頭なんて触られたのは子供の頃以来で、何だか急に恥ずかしくなってきた。
「仕事、頑張ってくるわ。」
そう言って、彼は駅前の大きなビルに掛かっている男子バスケットボールの日本代表のポスターを指差した。
来年のオリンピック出場を決め、男子バスケットボールは今物凄い人気が出てきている。
特別好きというわけではないが、さすがの私でもそのポスターに並ぶ選手の顔と名前ぐらいは知っている。
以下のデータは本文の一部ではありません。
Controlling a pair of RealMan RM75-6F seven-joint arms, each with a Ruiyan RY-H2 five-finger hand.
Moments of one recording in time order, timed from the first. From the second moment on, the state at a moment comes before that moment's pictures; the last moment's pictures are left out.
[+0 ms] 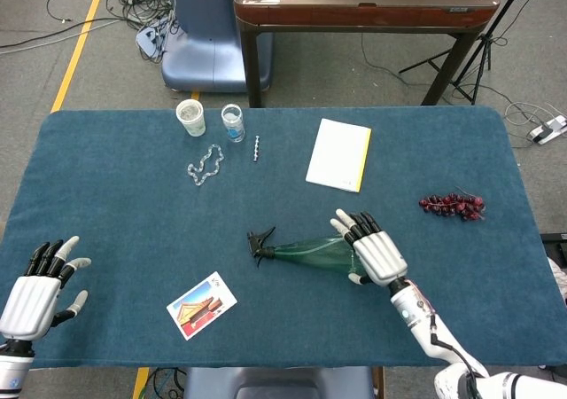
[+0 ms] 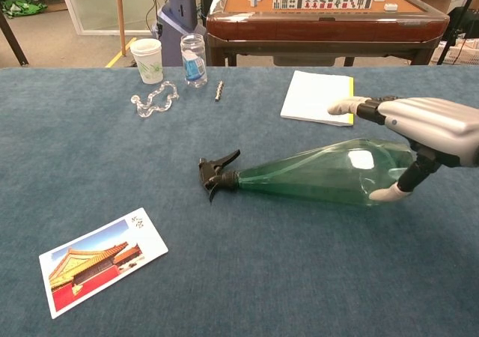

前列に並ぶ1人の選手の口元に、よく見ると小さな傷跡が見えた。
まるで少年みたいなその笑顔。
…いや、きっと私の勘違いだ。
私はその笑顔に似ている人物を知っているけど、きっとそれは他人の空似と言うやつだ。
私は恐る恐る視線をポスターから目の前にいる彼の方へと移す。
まさにそれは、ポスターの中の笑顔そのものだった。
「…嘘」
「嘘じゃねぇ。」
「嘘っ!」
「だから嘘じゃねぇって。」
「み、三井…寿?」
「呼び捨てかっ!」
駄目だ。思考回路がうまく機能しない。
昨日飲み過ぎたせいで、もしかしたらまだ夢を見ているのかもしれない。
「俺はその気の強いとこ嫌いじゃねぇよ。咲ちゃん。」
突然の出来事に言葉を失っている私に、三井寿はそんな一言を残して去って行った。
あの笑顔は営業用だったのか。それとも自然に出たものだったのか。
またあの笑顔に出会えるかどうかはわからないけど、私は不覚にもまた会いたいと思ってしまった。
ポスターの中の彼は、さっきと同じ笑顔で笑っていた。
仄かにコーヒーの香りが鼻を燻った。